#### [What the task asks]
Repeat every record below exactly as written.

Records from a data collection
┄┄┄┄┄┄┄┄┄┄
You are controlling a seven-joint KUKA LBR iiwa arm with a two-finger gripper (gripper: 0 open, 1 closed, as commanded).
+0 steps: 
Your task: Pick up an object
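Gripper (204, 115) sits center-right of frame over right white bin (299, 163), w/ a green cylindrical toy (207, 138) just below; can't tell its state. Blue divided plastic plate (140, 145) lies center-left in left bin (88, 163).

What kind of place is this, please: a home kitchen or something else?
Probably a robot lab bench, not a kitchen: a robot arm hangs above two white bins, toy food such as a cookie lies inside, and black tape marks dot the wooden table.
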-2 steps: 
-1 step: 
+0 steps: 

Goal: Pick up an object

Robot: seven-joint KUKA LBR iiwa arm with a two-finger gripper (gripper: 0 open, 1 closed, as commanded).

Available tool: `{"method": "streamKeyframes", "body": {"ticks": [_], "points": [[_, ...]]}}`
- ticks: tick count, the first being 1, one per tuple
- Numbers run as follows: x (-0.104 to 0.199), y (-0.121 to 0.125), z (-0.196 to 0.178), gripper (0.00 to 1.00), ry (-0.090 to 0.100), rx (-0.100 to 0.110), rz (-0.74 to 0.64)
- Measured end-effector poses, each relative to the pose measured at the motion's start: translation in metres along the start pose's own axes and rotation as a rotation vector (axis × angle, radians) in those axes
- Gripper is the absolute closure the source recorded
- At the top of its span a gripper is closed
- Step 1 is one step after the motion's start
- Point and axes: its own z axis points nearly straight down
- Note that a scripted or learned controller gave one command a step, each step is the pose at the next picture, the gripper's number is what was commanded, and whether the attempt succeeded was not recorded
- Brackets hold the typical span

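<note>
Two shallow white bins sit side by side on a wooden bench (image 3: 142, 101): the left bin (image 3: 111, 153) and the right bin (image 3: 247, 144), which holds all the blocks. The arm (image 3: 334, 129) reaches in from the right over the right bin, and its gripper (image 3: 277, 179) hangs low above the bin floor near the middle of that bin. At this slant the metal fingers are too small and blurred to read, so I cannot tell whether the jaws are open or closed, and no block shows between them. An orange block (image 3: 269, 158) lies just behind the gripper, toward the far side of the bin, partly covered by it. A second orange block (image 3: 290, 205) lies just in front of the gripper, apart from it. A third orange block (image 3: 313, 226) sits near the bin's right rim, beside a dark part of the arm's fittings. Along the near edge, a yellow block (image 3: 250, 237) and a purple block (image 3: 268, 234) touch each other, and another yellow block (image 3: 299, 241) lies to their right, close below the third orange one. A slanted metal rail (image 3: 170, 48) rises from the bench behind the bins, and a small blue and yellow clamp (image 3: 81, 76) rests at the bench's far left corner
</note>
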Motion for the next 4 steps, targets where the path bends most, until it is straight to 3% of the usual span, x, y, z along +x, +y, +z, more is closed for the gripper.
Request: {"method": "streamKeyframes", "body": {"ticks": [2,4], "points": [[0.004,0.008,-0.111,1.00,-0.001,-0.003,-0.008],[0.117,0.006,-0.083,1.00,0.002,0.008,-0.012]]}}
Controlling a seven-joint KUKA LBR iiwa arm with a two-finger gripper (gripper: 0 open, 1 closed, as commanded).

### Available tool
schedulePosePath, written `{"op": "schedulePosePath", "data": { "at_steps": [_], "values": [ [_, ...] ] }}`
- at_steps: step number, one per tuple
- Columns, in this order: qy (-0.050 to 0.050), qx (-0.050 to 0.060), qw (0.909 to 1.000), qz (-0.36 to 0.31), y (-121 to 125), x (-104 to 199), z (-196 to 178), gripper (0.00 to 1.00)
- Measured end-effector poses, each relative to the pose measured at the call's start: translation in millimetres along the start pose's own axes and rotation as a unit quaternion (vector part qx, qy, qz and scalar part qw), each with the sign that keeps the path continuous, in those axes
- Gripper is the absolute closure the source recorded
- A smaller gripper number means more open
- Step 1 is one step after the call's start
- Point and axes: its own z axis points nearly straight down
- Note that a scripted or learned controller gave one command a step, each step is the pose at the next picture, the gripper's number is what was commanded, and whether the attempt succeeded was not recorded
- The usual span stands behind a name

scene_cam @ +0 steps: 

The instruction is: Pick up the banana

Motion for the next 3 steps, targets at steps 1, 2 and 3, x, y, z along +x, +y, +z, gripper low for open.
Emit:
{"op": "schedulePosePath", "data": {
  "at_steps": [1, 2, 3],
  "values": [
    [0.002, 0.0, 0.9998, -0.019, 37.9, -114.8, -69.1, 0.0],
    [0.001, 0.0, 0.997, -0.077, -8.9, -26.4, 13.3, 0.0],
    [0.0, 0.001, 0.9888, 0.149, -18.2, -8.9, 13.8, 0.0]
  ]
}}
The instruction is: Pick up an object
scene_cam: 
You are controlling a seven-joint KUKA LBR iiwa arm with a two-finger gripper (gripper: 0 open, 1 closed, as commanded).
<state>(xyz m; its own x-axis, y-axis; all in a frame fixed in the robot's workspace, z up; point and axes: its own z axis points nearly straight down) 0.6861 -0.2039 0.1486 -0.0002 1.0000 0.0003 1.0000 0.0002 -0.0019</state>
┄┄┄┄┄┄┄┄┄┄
#### [Exercise answer]
You are controlling a seven-joint KUKA LBR iiwa arm with a two-finger gripper (gripper: 0 open, 1 closed, as commanded).
+0 steps: 
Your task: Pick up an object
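Gripper (204, 115) sits center-right of frame over right white bin (299, 163), w/ a green cylindrical toy (207, 138) just below; can't tell its state. Blue divided plastic plate (140, 145) lies center-left in left bin (88, 163).

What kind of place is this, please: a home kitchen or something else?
Probably a robot lab bench, not a kitchen: a robot arm hangs above two white bins, toy food such as a cookie lies inside, and black tape marks dot the wooden table.
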-2 steps: 
-1 step: 
+0 steps: 

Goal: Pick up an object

Robot: seven-joint KUKA LBR iiwa arm with a two-finger gripper (gripper: 0 open, 1 closed, as commanded).

Available tool: `{"method": "streamKeyframes", "body": {"ticks": [_], "points": [[_, ...]]}}`
- ticks: tick count, the first being 1, one per tuple
- Numbers run as follows: x (-0.104 to 0.199), y (-0.121 to 0.125), z (-0.196 to 0.178), gripper (0.00 to 1.00), ry (-0.090 to 0.100), rx (-0.100 to 0.110), rz (-0.74 to 0.64)
- Measured end-effector poses, each relative to the pose measured at the motion's start: translation in metres along the start pose's own axes and rotation as a rotation vector (axis × angle, radians) in those axes
- Gripper is the absolute closure the source recorded
- At the top of its span a gripper is closed
- Step 1 is one step after the motion's start
- Point and axes: its own z axis points nearly straight down
- Note that a scripted or learned controller gave one command a step, each step is the pose at the next picture, the gripper's number is what was commanded, and whether the attempt succeeded was not recorded
- Brackets hold the typical span

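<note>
Two shallow white bins sit side by side on a wooden bench (image 3: 142, 101): the left bin (image 3: 111, 153) and the right bin (image 3: 247, 144), which holds all the blocks. The arm (image 3: 334, 129) reaches in from the right over the right bin, and its gripper (image 3: 277, 179) hangs low above the bin floor near the middle of that bin. At this slant the metal fingers are too small and blurred to read, so I cannot tell whether the jaws are open or closed, and no block shows between them. An orange block (image 3: 269, 158) lies just behind the gripper, toward the far side of the bin, partly covered by it. A second orange block (image 3: 290, 205) lies just in front of the gripper, apart from it. A third orange block (image 3: 313, 226) sits near the bin's right rim, beside a dark part of the arm's fittings. Along the near edge, a yellow block (image 3: 250, 237) and a purple block (image 3: 268, 234) touch each other, and another yellow block (image 3: 299, 241) lies to their right, close below the third orange one. A slanted metal rail (image 3: 170, 48) rises from the bench behind the bins, and a small blue and yellow clamp (image 3: 81, 76) rests at the bench's far left corner
</note>
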Motion for the next 4 steps, targets where the path bends most, until it is straight to 3% of the usual span, x, y, z along +x, +y, +z, more is closed for the gripper.
Request: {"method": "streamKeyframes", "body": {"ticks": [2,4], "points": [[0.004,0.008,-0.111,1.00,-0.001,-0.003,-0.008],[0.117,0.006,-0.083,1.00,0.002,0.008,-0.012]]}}
Controlling a seven-joint KUKA LBR iiwa arm with a two-finger gripper (gripper: 0 open, 1 closed, as commanded).

### Available tool
schedulePosePath, written `{"op": "schedulePosePath", "data": { "at_steps": [_], "values": [ [_, ...] ] }}`
- at_steps: step number, one per tuple
- Columns, in this order: qy (-0.050 to 0.050), qx (-0.050 to 0.060), qw (0.909 to 1.000), qz (-0.36 to 0.31), y (-121 to 125), x (-104 to 199), z (-196 to 178), gripper (0.00 to 1.00)
- Measured end-effector poses, each relative to the pose measured at the call's start: translation in millimetres along the start pose's own axes and rotation as a unit quaternion (vector part qx, qy, qz and scalar part qw), each with the sign that keeps the path continuous, in those axes
- Gripper is the absolute closure the source recorded
- A smaller gripper number means more open
- Step 1 is one step after the call's start
- Point and axes: its own z axis points nearly straight down
- Note that a scripted or learned controller gave one command a step, each step is the pose at the next picture, the gripper's number is what was commanded, and whether the attempt succeeded was not recorded
- The usual span stands behind a name

scene_cam @ +0 steps: 

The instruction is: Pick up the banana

Motion for the next 3 steps, targets at steps 1, 2 and 3, x, y, z along +x, +y, +z, gripper low for open.
Emit:
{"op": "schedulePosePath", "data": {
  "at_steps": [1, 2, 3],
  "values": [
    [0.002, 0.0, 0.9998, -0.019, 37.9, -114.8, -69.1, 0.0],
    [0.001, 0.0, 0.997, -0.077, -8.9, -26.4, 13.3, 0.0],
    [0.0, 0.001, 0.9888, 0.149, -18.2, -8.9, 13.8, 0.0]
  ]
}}
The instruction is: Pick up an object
scene_cam: 
You are controlling a seven-joint KUKA LBR iiwa arm with a two-finger gripper (gripper: 0 open, 1 closed, as commanded).
<state>(xyz m; its own x-axis, y-axis; all in a frame fixed in the robot's workspace, z up; point and axes: its own z axis points nearly straight down) 0.6861 -0.2039 0.1486 -0.0002 1.0000 0.0003 1.0000 0.0002 -0.0019</state>

No more output is expected here.